Code taken from: https://github.com/tbeadle/django-rest-framework-link-header-pagination
"""
page_size = None
page_size_query_param = 'page_size'
def get_paginated_response(self, data):
next_url = self.get_next_link() or ''
prev_url = self.get_previous_link() or ''
count = self.page.paginator.count
headers = {
'next': next_url,
'prev': prev_url,
'count': count
}
return Response(data, headers=headers)
def get_page_size(self, request):
"""
This is a hack due to:
https://github.com/encode/django-rest-framework/issues/6030#issuecomment-482178061
"""
page_size = super().get_page_size(request)
if page_size is None:
return settings.REST_FRAMEWORK['PAGE_SIZE']
return page_size
Now, in my test, I can use the settings fixtures provided by pytest-django.

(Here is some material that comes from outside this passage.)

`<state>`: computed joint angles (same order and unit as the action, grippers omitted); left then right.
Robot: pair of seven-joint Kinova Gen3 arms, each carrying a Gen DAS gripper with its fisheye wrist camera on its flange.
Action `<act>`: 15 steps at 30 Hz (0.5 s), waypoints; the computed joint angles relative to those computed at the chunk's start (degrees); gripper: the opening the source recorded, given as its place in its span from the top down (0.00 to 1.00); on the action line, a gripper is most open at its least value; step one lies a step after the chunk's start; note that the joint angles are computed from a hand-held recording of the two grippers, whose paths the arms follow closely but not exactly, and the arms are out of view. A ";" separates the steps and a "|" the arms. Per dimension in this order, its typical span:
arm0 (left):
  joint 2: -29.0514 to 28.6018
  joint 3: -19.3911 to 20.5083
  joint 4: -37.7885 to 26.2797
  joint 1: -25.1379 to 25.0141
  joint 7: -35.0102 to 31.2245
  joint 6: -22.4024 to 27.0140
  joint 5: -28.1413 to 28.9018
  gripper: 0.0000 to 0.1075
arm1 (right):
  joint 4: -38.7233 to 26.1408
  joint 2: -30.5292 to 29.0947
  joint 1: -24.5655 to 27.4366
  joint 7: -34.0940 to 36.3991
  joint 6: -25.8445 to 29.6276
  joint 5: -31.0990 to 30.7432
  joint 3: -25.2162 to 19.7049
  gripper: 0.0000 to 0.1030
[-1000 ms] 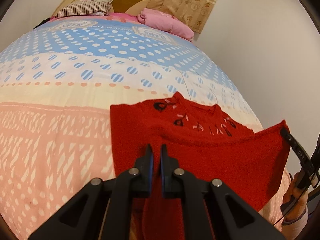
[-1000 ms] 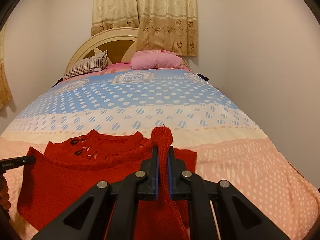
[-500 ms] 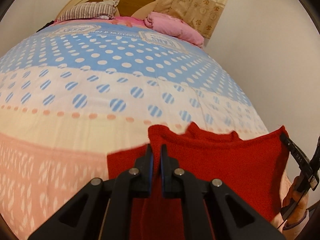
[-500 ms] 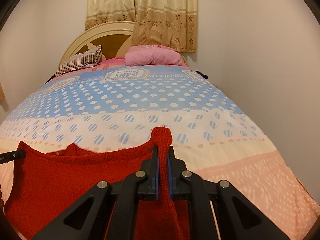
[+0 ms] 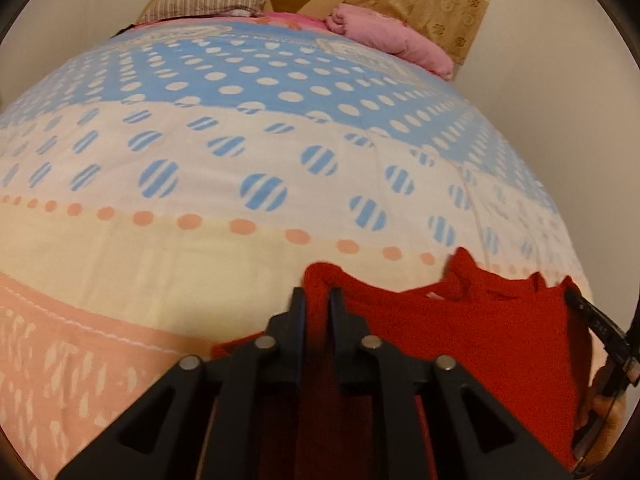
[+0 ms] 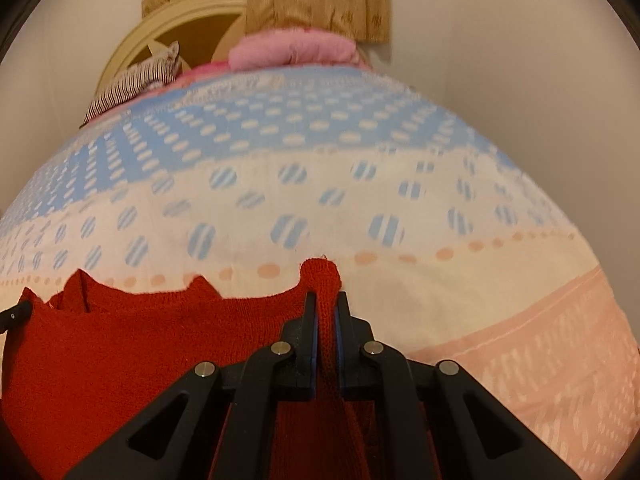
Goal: Fold small clothes
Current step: 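Fold the hem toward the collar with the left gripper while the right gripper pinches the hem, then open both grippers and release the folded hem onto the sweater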
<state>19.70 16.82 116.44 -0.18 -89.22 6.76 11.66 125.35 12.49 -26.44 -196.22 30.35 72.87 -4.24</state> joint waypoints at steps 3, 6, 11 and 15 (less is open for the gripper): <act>-2.09 -3.80 0.74 2.90 0.13 0.73 0.52 0.82 | 0.20 -0.30 7.24 1.40 -3.79 -1.68 -4.97 0.93; -6.44 -10.44 3.61 8.71 4.23 -0.71 -4.35 0.82 | 3.17 -5.78 12.74 -4.65 0.11 -0.45 -12.94 0.82; -12.10 -4.54 7.92 3.93 -0.62 -0.32 -1.04 0.82 | 10.17 -16.65 14.22 -13.52 11.76 -1.57 -25.97 0.59; -14.48 6.08 12.09 -2.29 -9.45 -1.39 8.08 0.82 | 10.69 -17.61 5.72 -10.51 15.49 -7.05 -27.37 0.64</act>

(I believe) I met the same issue but in my case the cause was that I just didn't understand the correct way to use the fixture.

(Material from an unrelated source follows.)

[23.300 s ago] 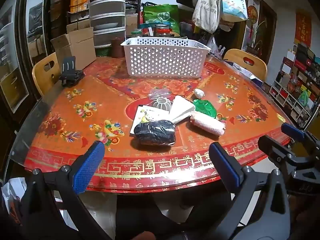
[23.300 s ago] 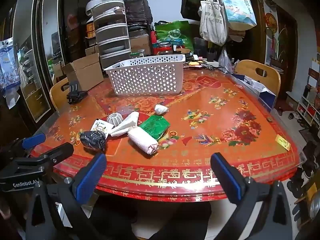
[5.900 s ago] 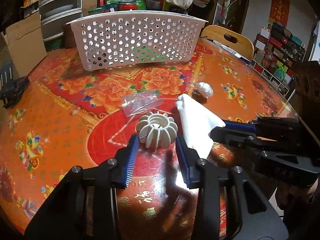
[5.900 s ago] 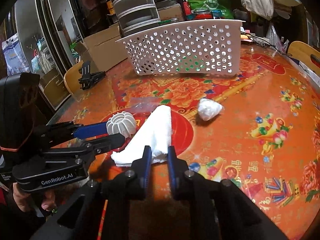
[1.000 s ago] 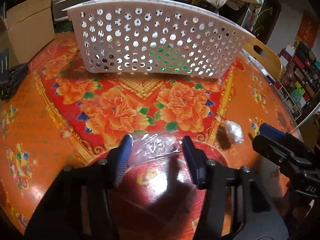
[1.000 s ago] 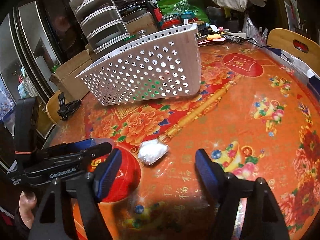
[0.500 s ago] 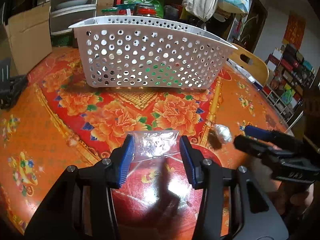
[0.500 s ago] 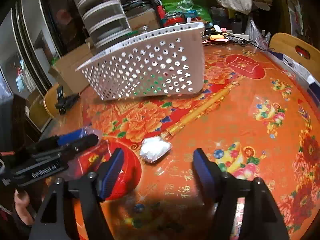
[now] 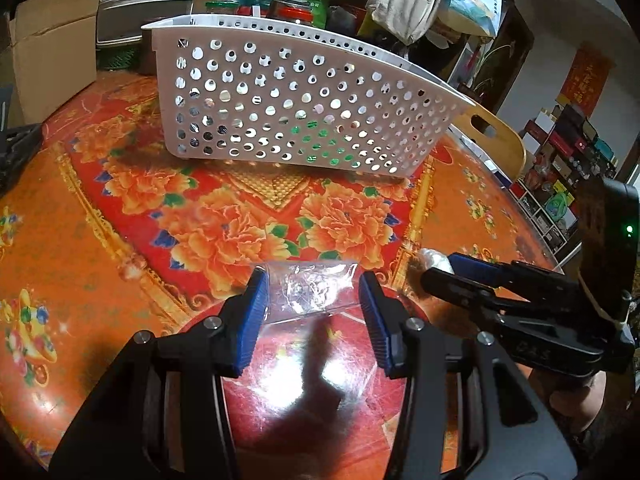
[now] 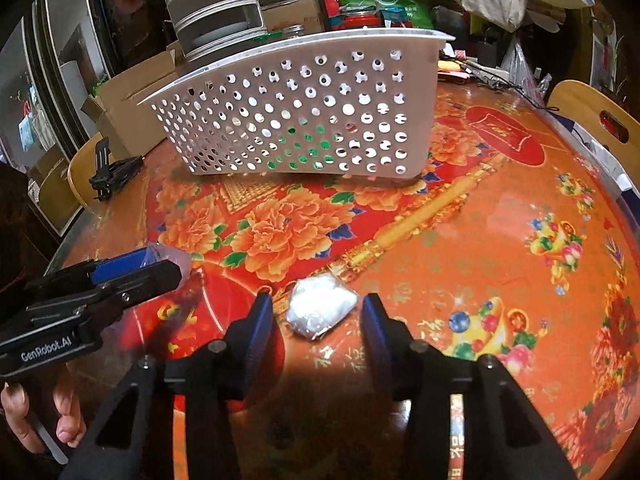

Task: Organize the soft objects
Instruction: 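Close the left gripper on the clear plastic bag while the right gripper grasps the foil ball, then carry the plastic bag and foil ball over the white basket with both grippers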

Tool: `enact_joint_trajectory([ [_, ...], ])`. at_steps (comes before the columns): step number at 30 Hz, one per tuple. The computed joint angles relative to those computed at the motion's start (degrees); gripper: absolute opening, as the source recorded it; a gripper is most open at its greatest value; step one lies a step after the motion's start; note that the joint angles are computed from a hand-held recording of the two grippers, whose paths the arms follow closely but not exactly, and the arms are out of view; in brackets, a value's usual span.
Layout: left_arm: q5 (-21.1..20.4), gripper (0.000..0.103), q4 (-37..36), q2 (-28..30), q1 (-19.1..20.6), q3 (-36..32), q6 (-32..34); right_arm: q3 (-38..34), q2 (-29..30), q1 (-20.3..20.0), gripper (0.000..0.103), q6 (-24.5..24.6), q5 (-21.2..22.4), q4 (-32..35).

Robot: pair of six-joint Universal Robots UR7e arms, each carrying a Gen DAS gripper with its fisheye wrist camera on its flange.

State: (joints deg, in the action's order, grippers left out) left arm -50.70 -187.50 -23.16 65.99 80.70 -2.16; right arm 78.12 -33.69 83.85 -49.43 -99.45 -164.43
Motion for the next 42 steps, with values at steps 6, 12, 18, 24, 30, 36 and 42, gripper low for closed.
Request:
enact_joint_trajectory([
  [6, -0.73, 0.044, 0.07, -0.07, 0.14, 0.03, -0.12, 0.22, 0.17, 0.16, 0.030, -0.34, -0.26, -0.83],
  [12, -1.50, 0.044, -1.78, -0.18, -0.09, 0.69, 1.09, 3.06, -1.77, -0.71, 0.029, -0.62, 4.65, -3.97],
  [18, -1.37, 0.044, -1.88, -0.19, -0.09, 0.77, 0.93, 3.32, -2.39, -1.05, 0.028, -0.30, 6.40, -3.69],
  [24, -0.07, 0.044, -2.62, 0.37, -0.54, 0.52, 2.34, 3.69, -2.91, -1.51, 0.028, 0.07, 7.95, -3.36],
  [30, 2.40, 0.044, -4.11, 1.55, -1.50, -0.17, 4.90, 3.94, -3.31, -1.86, 0.028, 0.44, 9.31, -2.94],
  [36, 5.92, 0.044, -5.71, 2.25, -2.44, -0.55, 7.16, 5.90, -4.11, -1.85, 0.028, -0.88, 9.98, -4.97],
  [42, 10.11, 0.044, -6.66, 1.53, -3.68, -0.50, 9.99, 7.11, -5.99, -1.66, 0.028, -0.84, 10.92, -5.29],
])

The override is not cleared with:
@pytest.fixture()
def login_required_middleware_disabled(settings):
settings.MIDDLEWARE.remove('myapp.middleware.login_required_middleware')
The problem was fixed if I used the following code:
@pytest.fixture()
def login_required_middleware_disabled(settings):
middleware = settings.MIDDLEWARE[:]
middleware.remove('myapp.middleware.login_required_middleware')
settings.MIDDLEWARE = middleware
The key difference is to re-set the settings.MIDDLEWARE attribute.
It's necessary to re-set the attribute to override the setting since the magic is done in SettingsWrapper.__setattr__():
class SettingsWrapper(object):
_to_restore = []
...
def __setattr__(self, attr, value):
from django.test import override_settings
override = override_settings(**{attr: value})
override.enable()
self._to_restore.append(override)
...
https://github.com/pytest-dev/pytest-django/blob/v3.5.0/pytest_django/fixtures.py#L305-L335
Using the following pattern worked too but it seems too much.
@pytest.fixture()
def login_required_middleware_disabled(settings):
original = settings.MIDDLEWARE
middleware = settings.MIDDLEWARE[:]
middleware.remove('myapp.middleware.login_required_middleware')
settings.MIDDLEWARE = middleware
yield
settings.MIDDLEWARE = original
I hope this helps for people down the road.
The versions:
- Python 3.7.2
- pytest 4.6.2
- pytest-django 3.5.0
I ran into the same issue when modifying the MIDDLEWARE settings.
@pytest.mark.django_db
def test_disable_cache_control(settings, client):
settings.MIDDLEWARE += ["jobs.middleware.DisableCacheControl"]
after one test modified the middleware, other tests would inherit the same middleware. I think this is counter-intuitive behavior. I think Django's default test settings decorator resets the middleware entirely https://docs.djangoproject.com/en/2.2/topics/testing/tools/#django.test.SimpleTestCase.modify_settings
Thanks @gh640 for the tip, I resolved it in a similar manner for a single test
@pytest.mark.django_db
def test_disable_cache_control(settings, client):
# https://github.com/pytest-dev/pytest-django/issues/601#issuecomment-505280173
original_middleware = settings.MIDDLEWARE
try:
middleware = settings.MIDDLEWARE[:]
settings.MIDDLEWARE = middleware + ["jobs.middleware.DisableCacheControl"]
res = client.get("/")
assert "cache-control" not in res
finally:
settings.MIDDLEWARE = original_middleware
Thanks for the info so far - I've not looked into it in detail, but is sounds like we should /could have this fixed? Therefore please consider creating a PR for it.
~Although it does not completely match the issue description it happens to me for settings.DEBUG as well.~
Sorry, my bad. I think it is unrelated since it only happens if settings.DEBUG is accessed directly in a module (such as URL conf) which if there are two tests, the first one will cause the URLs to be loaded and the outcome is set at that point according to the setting.